# Try it
Using the records below, quote only the span that opens with the line containing "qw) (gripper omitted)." and closes with the line containing "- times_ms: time", exactly and inclusively.

# Available data
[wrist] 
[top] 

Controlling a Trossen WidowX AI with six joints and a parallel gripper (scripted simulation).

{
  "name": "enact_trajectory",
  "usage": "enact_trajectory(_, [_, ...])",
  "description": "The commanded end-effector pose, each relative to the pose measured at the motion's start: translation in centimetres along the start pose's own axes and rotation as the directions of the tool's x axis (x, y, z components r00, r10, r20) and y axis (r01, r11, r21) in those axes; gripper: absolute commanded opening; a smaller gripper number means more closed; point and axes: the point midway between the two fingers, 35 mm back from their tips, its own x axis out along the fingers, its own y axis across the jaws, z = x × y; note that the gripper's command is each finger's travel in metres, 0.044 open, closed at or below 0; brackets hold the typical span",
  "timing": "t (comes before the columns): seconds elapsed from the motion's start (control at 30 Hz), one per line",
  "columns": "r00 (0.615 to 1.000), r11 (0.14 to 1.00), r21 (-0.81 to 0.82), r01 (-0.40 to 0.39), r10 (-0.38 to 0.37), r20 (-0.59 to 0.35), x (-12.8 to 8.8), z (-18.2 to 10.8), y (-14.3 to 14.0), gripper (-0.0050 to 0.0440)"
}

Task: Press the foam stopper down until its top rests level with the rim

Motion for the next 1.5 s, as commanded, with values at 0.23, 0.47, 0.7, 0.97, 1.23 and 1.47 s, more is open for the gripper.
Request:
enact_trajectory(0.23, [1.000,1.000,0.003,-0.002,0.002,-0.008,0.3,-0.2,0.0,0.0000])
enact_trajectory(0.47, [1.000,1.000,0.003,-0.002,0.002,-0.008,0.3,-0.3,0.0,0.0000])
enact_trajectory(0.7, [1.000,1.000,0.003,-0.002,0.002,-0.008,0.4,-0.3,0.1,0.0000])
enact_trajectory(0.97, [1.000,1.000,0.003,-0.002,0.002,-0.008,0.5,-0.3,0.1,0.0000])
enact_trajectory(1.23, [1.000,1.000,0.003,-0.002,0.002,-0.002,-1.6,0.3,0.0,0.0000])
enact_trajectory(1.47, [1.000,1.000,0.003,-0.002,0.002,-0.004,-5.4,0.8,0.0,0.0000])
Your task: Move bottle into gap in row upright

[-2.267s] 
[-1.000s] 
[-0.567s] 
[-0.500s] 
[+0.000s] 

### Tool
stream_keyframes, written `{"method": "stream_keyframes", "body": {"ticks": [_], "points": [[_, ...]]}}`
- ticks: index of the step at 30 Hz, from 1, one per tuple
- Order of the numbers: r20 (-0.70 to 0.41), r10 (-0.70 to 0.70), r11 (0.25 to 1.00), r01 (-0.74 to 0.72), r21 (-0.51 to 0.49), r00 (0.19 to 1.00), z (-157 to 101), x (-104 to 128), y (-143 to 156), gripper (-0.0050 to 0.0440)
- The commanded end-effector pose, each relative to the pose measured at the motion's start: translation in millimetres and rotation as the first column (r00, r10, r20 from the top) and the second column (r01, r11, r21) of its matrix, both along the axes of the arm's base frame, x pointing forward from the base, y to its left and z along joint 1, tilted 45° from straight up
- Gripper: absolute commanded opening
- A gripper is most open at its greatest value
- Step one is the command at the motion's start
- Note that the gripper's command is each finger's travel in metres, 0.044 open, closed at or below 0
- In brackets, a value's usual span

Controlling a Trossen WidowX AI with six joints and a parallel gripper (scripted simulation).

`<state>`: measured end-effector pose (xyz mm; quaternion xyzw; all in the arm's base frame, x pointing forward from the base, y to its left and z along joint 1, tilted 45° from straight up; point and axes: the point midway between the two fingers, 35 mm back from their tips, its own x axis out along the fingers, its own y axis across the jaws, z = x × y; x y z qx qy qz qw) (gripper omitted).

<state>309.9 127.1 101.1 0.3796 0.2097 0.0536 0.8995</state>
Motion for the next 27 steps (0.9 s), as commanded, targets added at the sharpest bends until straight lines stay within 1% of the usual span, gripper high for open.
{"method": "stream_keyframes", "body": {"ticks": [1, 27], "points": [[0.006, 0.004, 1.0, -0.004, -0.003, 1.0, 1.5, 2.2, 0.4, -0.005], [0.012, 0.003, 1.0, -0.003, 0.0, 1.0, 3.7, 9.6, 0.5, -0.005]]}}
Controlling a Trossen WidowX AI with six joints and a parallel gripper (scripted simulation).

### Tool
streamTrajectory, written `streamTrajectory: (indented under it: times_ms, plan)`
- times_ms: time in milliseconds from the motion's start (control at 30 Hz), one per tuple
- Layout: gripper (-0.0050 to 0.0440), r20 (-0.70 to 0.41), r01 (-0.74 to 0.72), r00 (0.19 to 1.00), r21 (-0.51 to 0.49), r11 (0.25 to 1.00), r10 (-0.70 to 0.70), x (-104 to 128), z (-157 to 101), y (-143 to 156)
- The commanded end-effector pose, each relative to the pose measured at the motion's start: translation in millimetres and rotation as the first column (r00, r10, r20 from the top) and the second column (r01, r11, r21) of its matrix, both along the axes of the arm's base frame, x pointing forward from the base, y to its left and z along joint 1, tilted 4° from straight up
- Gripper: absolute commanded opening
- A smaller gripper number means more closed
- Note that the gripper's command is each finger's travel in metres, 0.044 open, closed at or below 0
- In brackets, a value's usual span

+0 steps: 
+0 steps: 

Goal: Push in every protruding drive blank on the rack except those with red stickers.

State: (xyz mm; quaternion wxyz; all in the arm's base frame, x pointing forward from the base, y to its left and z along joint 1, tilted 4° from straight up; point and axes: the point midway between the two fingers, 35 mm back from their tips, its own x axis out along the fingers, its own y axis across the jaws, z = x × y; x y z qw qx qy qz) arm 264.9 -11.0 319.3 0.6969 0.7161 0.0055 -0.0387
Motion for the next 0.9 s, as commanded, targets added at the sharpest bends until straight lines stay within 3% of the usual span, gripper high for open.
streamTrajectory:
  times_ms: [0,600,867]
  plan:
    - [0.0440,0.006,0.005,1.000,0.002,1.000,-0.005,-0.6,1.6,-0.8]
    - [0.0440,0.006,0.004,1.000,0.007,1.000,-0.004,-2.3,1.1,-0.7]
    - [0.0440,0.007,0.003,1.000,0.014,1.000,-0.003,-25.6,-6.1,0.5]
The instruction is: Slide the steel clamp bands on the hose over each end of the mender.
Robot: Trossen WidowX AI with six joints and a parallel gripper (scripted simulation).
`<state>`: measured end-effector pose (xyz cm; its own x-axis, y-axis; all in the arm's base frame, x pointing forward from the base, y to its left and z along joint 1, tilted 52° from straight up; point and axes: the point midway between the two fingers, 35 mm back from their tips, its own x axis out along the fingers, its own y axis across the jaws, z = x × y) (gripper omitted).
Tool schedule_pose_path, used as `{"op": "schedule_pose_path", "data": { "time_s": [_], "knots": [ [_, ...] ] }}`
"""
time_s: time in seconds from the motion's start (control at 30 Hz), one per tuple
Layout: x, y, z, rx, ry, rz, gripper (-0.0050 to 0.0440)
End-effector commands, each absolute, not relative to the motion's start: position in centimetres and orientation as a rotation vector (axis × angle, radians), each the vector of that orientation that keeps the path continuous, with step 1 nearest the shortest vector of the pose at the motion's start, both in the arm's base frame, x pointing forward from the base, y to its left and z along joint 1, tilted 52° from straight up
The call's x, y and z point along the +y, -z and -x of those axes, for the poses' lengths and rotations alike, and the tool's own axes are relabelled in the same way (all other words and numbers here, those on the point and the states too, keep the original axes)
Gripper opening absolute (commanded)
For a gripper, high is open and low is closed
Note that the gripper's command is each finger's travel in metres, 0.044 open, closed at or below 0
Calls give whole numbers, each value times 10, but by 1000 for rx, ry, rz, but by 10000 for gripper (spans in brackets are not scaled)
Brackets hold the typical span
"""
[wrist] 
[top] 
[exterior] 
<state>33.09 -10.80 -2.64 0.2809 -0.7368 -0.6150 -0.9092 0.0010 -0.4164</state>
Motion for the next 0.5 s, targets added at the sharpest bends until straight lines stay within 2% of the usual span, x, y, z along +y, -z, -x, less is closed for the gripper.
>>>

# Expected output
`<state>`: measured end-effector pose (xyz mm; quaternion xyzw; all in the arm's base frame, x pointing forward from the base, y to its left and z along joint 1, tilted 45° from straight up; point and axes: the point midway between the two fingers, 35 mm back from their tips, its own x axis out along the fingers, its own y axis across the jaws, z = x × y; x y z qx qy qz qw) (gripper omitted).

<state>309.9 127.1 101.1 0.3796 0.2097 0.0536 0.8995</state>
Motion for the next 27 steps (0.9 s), as commanded, targets added at the sharpest bends until straight lines stay within 1% of the usual span, gripper high for open.
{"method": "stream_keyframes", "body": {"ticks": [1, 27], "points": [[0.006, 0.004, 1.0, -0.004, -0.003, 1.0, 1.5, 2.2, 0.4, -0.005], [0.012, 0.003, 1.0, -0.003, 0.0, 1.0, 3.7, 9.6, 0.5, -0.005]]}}
Controlling a Trossen WidowX AI with six joints and a parallel gripper (scripted simulation).

### Tool
streamTrajectory, written `streamTrajectory: (indented under it: times_ms, plan)`
- times_ms: time in milliseconds from the motion's start (control at 30 Hz), one per tuple

The answer has been written out completely.